You are probably familiar with them, those technology trends that emerge and you suddenly hear all around you. Within the field of Business Intelligence (BI) we are familiar with them, too. One of the trends that BI companies are obsessed with is Predictive Analysis.
Simply put, Predictive Analysis is predicting with data what will happen in the future. In technical terms, this means extracting information from existing datasets with the help of predictive models and statistical analyses. This allows patterns to be found in historical and transactional data. These patterns can then be used to make decisions aimed at managing the business (more) effectively.
Back to the question in the title. Is Predictive Analysis simply hype or genuinely the future? A breakthrough or the same little sweet in a new wrapper?
Predictive Analysis is a lasting trend. A development that meets the needs that many companies are struggling with. You see, it is a logical continuation of the development introduced in recent years in the field of data analysis and BI.
The model below from Gartner provides a good illustration of this development. With the help of Descriptiveand Diagnostic Analysis, companies link the data available in the company. This is the simplest form of analysis. Just think of a statement showing the movement in revenues, margins, customer purchases and hours spent over time. Predictive Analysis goes one step further. Predictions are made about the future based on the past. Then, in turn, Prescriptive Analysis builds on this, answering the question of how we can respond to the predictions made.
All well and good, you think, but isn’t this typically something for nerds and geeks? What can I do with this in practice, and how will Prescriptive Analysis help me to understand my customer? To explain that, I recommend you read this blog by Jake Sorofman in the Harvard Business Review (HBR).
The article starts with a concise description of the new consumer: hovering in the shop, bent over his or her smartphone busily comparing prices and reviews before he or she makes a purchase decision.
Applications that offer support
Recognise this? We are in fact opting more and more to consult all sorts of applications that offer us support in making the right choice while we’re shopping. One example is the popular app for wine lovers: Vivino. After scanning the barcode on the bottle this app shows the average price, drinking advice and other people’s opinions. And, well, who wouldn’t want to know what the price was of the bottle of wine you received at your last birthday party?

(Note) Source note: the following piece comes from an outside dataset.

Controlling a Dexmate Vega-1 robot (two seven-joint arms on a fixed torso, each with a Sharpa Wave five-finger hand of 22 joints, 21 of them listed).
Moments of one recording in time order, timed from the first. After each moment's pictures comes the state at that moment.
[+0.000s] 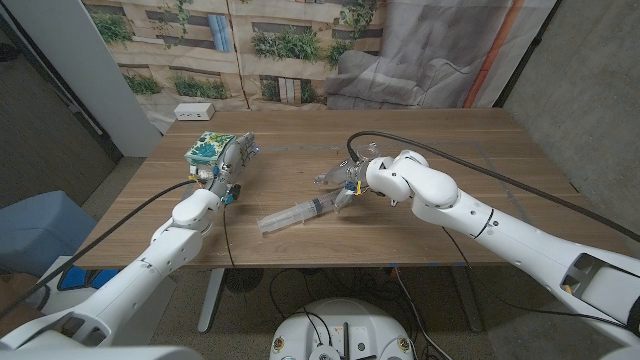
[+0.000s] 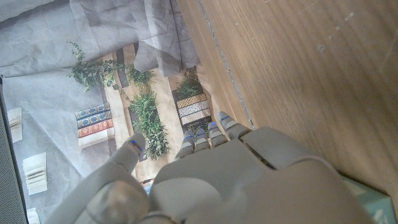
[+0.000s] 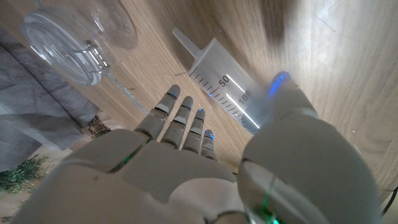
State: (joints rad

Jake Sorofman describes in his blog the development of consumer behaviour and strategies for responding to this. In the blog he underlines the importance of data and how to use it to present every customer with a personalised offer. Predictive Analytics make this possible.
Meaningful use of data
Companies generally know that there must be a lot of information from customers ‘somewhere’ in their systems, but to make meaningful use of this data is extremely challenging. The trick is to turn the complexity ‘under the bonnet’ into a user-friendly app which the business owner can use to provide a personalised service to his customers and which, at the same time, can make the customer feel that he or she enjoys preferential status.
Finally: The success of Predictive Analytics depends – as always in IT – not on the tool used (the data or technology). It is dictated by the extent to which companies are able to apply data as a strategic business asset. This therefore starts with asking the right questions. What do we want to base our decisions on? What is the objective (reducing costs, maximising profits or achieving customer satisfaction)? How do we want to achieve that?
Only after that do we look at the available data which will form the basis of the analysis. The right knowledge and tools are then needed to be able to conduct the predictive analysis.